WASHINGTON -- Are national pollsters oversampling Democrats? That's a charge made by some conservative pundits, and they may have a point: If the most recent polls could accurately predict which self-identified registered voters actually would cast ballots in November, their horse race numbers on the presidential election likely would tip a few points more Republican.
Nevertheless, pollsters generally are reluctant to impose their educated guesses about voter turnout on their results at this stage of the race. That hesitation, and the reasons for it, reveal important details about the assumptions pollsters make and about the limitations of horse race polls generally.
Consider the criticism leveled at the Pew Research Center poll released last week that showed President Barack Obama leading presumptive Republican nominee Mitt Romney by a seven-point margin (50 to 43 percent) among 2,373 registered voters.
Some conservative pundits attacked the survey for a sample they said included too many Democrats. A correspondent quoted by National Review contributor Jim Geraghty took the critique a step further, claiming that "every" final pre-election poll conducted by Pew Research since 1992 "appears to lean to one direction -- always toward the Democrat, and by an average of more than 5 percentage points."
The biggest flaw in that argument is that it focuses only on results among registered voters released by Pew Research and overlooks Pew's final poll results released since 1996 among respondents deemed most likely to vote. In those four presidential elections, the Pew Research likely voter subgroup has been both more Republican in its composition than the registered voter sample, and a generally accurate forecast of the eventual result.
The consistent difference between the registered and likely voter samples raises the question: If likely voter screens applied at the end of the campaign nudged the horse race numbers in a more accurate (and more Republican) direction, why not apply such screens now?
The historical pattern of voter screens producing more Republican results remains as valid as ever. For example, when IPSOS pollster Chris Jackson used a likely voter screen to narrow April and May samples, he found that a 7 percentage point Obama lead over Romney among registered voters (42 to 35 percent) narrowed to just three points among the most likely to vote (46 to 43 percent).
Similarly, the Pew Research Center has reported that Republicans held a significant advantage throughout 2012 on measures of voter engagement. On its most recent survey, for example, Pew found that Romney supporters were more likely than Obama supporters to say they had given quite a lot of thought to the election (70 percent versus 62 percent).

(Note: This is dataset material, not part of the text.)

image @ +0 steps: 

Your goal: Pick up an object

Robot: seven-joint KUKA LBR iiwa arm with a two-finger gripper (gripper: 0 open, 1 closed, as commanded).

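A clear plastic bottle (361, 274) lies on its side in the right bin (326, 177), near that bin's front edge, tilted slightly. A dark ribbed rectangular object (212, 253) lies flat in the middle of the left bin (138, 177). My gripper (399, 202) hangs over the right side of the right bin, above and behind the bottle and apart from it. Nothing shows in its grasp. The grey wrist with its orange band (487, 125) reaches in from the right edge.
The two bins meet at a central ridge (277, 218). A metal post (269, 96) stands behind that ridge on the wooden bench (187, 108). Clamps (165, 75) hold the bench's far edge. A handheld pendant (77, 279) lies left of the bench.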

So why not use these questions to create a full-blown likely voter screen for the most recent results?
These "measures of engagement and intention to vote are useful as indicators of likely turnout on the aggregate level" at this stage in the campaign," Pew Research associate research director Michael Dimock explained to The Huffington Post in June, "but they are only loosely predictors of whether an individual is or is not likely to vote this November."
"As we get closer to Election Day," he added, "particularly after the conventions and into the debate season -- these indicators become stronger."

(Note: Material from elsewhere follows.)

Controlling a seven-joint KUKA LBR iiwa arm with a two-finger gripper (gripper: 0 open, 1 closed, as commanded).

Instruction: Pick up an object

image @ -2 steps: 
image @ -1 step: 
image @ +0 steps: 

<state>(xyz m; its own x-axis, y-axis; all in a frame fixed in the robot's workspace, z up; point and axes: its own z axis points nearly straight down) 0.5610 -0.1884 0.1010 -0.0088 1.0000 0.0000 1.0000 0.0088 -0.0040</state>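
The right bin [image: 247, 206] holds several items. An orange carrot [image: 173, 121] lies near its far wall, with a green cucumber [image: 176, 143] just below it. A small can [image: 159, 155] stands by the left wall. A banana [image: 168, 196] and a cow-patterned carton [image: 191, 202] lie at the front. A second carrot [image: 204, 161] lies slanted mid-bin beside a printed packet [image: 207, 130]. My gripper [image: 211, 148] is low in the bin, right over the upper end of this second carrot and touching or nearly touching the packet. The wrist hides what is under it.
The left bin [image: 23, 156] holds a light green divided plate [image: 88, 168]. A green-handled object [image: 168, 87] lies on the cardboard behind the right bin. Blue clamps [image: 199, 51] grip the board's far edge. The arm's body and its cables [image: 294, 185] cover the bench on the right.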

Similarly, IPSOS' Jackson reports that its standard practice is to wait to report likely voter results until October. "We do this," they explain, "because people are notoriously poor predictors of their own likelihood of voting on Election Day." Likely voter models require "a number of assumptions," he argues, "and our belief is that we should wait to make those assumptions until a) as late in the process as possible and b) after important trends -- like voter enthusiasm -- become clearer."
But it's not just the media pollsters. David Winston, a Republican who advises U.S. House Speaker John Boehner, tells his clients to focus on numbers for registered voters. While the universe of registered voters includes virtually all of the potential electorate, Winston explains, a pollster who uses a likely voter screen "substitutes their judgement in defining a specific [turnout] scenario." A pollster "can play out some scenarios to just see what could happen," he says, "but to a large degree that just represents guessing."

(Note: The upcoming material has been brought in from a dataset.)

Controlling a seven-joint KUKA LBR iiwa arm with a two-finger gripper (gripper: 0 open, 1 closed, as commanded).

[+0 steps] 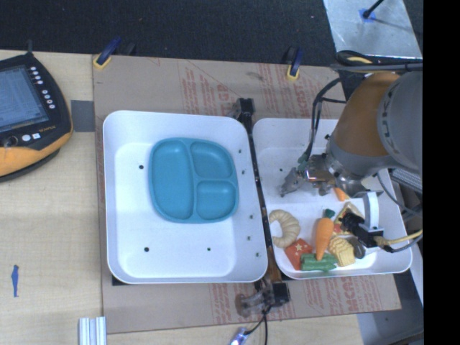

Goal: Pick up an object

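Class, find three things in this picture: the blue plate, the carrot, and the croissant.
Blue plate (192, 180): camera view, on the ridge where its compartments meet.
Carrot (323, 232): camera view, middle of its orange body.
Croissant (285, 228): camera view, on its curved back.

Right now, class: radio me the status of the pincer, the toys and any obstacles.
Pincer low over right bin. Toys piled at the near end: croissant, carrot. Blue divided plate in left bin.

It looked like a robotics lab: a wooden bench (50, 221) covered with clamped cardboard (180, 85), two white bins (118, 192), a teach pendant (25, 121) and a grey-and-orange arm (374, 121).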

Another reason not to obsess over the relatively small differences between registered and likely voter samples is that polls taken before the party conventions remain imperfect predictors of the ultimate outcome. Political scientists Chris Wlezien and Bob Erikson have examined the issue for "The Timeline of Presidential Election Campaigns," their forthcoming book on election forecasting. A chart from their book (reproduced below with permission) shows that the predictive power of head-to-head polls will rise significantly after the party conventions, but remains more iffy now, more than 110 days before the election.
A look back at polling trends in recent elections explains why. In almost every election dating back to 1980, the margins separating the top candidates in horse race polls shifted significantly after the party conventions. Only in 1996 did those margins remain roughly the same throughout the year. In other years, the shifts in voter preferences that occurred after the party conventions, shifts that have benefited both Democratic and Republican candidates, would have overwhelmed the relatively modest differences that earlier likely voter screens would have produced.
In the end, if all pollsters applied likely voter screens right now, Romney's numbers would be slightly better, but there is a long way to go before any horse race poll should be considered an accurate forecast of the outcome.